The Complete Causal Credibility Checklist
Throughout this course, we have developed a seven-item framework for evaluating the credibility of causal claims made from observational data. This checklist provides a systematic approach to identifying potential sources of bias and assessing whether a study design and analysis have adequately addressed major threats to causal inference.
Item 1: Is the causal question well-defined?
A well-defined causal question clearly specifies the treatment, comparison, outcome, and population. Vague questions like “Does X cause Y?” are not sufficient. Instead, define: What is the specific treatment or intervention? Who is it being compared to? What is the outcome of interest? In what population? (Module 1) Without a clear causal question, the analysis lacks focus and interpretation becomes ambiguous.
Item 2: Is there a valid comparison group?
A valid comparison group is essential for identifying causal effects. The comparison group must represent what would have happened in the same individuals had they not received the treatment (the counterfactual). Randomization automatically provides a valid comparison group, but in observational studies, we must carefully construct comparisons and document whether they are reasonable. (Module 2)
Item 3: Was the assignment mechanism understood?
Understanding how and why individuals came to receive treatment is fundamental to designing analysis. In randomized trials, the assignment mechanism is controlled (random). In observational studies, the assignment mechanism reflects real-world decision-making and must be carefully documented. What factors determined who received treatment and who did not? Could the assignment depend on unobserved factors predictive of the outcome? (Module 2)
Item 4: Could confounding explain the result?
Confounding occurs when a variable affects both treatment assignment and the outcome, creating a spurious association. Drawing a causal DAG helps identify potential confounders. Ask: what variables could create an association between exposure and outcome even if there is no causal effect? Have all important confounders been measured and adjusted for? (Module 3)
Item 5: Are the right variables being adjusted for?
Not all variables should be adjusted for — adjusting for colliders, mediators, or post-treatment variables can introduce bias rather than remove it. We must distinguish between confounders (adjust for), mediators (do not adjust for if estimating total effect), colliders (do not adjust for), and noise (adjusting does not hurt). The causal DAG guides this decision. (Module 4)
Item 6: Could the effect differ across subgroups?
Treatment effects are often heterogeneous — they may be larger, smaller, or even opposite sign in different subgroups defined by age, sex, baseline risk, disease severity, or other characteristics. Estimates that pool across subgroups may mask important variation. Exploratory subgroup analyses and sensitivity analyses help identify whether the estimated effect is stable across the population. (Module 6)

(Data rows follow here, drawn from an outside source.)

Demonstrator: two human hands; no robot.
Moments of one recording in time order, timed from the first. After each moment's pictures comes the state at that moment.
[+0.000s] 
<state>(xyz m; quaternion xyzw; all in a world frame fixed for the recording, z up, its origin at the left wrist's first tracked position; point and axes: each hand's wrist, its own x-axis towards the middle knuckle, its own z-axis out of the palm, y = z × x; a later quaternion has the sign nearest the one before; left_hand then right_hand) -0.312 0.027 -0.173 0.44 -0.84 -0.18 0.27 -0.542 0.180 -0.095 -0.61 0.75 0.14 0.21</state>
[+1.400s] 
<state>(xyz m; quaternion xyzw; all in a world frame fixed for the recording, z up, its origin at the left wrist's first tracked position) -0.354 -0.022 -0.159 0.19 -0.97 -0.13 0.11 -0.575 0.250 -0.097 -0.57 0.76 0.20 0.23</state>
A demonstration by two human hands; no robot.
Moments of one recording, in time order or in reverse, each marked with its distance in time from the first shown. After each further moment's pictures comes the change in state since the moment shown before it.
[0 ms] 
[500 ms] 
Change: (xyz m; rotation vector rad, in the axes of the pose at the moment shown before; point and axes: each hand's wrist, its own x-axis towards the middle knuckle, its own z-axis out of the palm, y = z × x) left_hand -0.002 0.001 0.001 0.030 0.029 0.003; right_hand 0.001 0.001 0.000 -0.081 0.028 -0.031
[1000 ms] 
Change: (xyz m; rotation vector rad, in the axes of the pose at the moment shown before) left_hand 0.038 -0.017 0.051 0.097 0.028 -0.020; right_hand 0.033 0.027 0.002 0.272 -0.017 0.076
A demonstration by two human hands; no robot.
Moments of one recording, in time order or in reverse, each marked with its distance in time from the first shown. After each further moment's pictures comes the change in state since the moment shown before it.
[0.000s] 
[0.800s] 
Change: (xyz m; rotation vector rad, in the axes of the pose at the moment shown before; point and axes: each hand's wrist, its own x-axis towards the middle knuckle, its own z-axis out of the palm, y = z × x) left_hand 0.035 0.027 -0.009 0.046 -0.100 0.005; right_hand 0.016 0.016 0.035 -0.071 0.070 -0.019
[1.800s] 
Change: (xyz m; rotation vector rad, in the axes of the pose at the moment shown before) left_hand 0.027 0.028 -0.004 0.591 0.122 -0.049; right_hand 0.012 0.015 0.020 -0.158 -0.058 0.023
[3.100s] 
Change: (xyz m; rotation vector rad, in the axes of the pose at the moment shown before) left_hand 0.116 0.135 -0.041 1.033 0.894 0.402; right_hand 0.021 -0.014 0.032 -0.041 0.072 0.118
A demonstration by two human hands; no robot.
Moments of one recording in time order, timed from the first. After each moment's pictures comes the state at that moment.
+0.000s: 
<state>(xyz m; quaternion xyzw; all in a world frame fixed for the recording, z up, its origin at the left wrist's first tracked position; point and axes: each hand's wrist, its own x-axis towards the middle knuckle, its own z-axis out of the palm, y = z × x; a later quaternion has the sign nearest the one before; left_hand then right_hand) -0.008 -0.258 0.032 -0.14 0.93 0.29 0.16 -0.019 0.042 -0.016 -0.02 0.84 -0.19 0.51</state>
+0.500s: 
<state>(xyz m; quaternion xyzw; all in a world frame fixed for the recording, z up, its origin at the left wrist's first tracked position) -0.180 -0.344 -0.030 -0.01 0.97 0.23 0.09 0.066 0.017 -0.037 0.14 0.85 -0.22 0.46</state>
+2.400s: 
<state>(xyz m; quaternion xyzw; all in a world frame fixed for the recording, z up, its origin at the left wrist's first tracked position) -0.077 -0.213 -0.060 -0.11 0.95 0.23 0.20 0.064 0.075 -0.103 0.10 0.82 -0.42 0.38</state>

Item 7: Are there other sources of bias?
Even after addressing confounding, validity concerns remain. Measurement error attenuates effects and creates residual confounding if confounders are mismeasured. Selection bias arises from conditioning on colliders or selective sample inclusion. Immortal time bias inflates treatment benefit in cohort studies with time-dependent treatment assignment. Ecological fallacies occur when group-level data are used to make individual-level inferences. Reverse causation can create spurious associations if the outcome influences treatment assignment. Each of these represents a distinct threat to validity. (Module 7)
Summary: Systematic Evaluation of Causal Claims
No single observational study will perfectly satisfy all seven items in the causal credibility checklist. Real-world studies involve compromises, practical constraints, and acknowledged limitations. However, the checklist provides a systematic framework for evaluating the credibility of causal claims.
A strong causal claim rests on: 1. A clearly articulated question about a specific treatment, outcome, and population 2. A credible comparison group that represents a realistic counterfactual 3. An understood assignment mechanism that documents how treatment was assigned 4. Minimal residual confounding achieved through causal reasoning and thoughtful adjustment 5. Appropriate adjustment that follows causal logic rather than statistical tradition 6. Stable effects across subgroups and sensitivity analyses 7. Recognition and minimization of other biases including measurement error, selection bias, and time-based biases
When evaluating published studies or designing your own research, work through each item. Document your reasoning. Acknowledge limitations honestly. Conduct sensitivity analyses to assess robustness. Triangulate across multiple study designs if possible. The goal is not perfection but transparency and credibility in causal inference.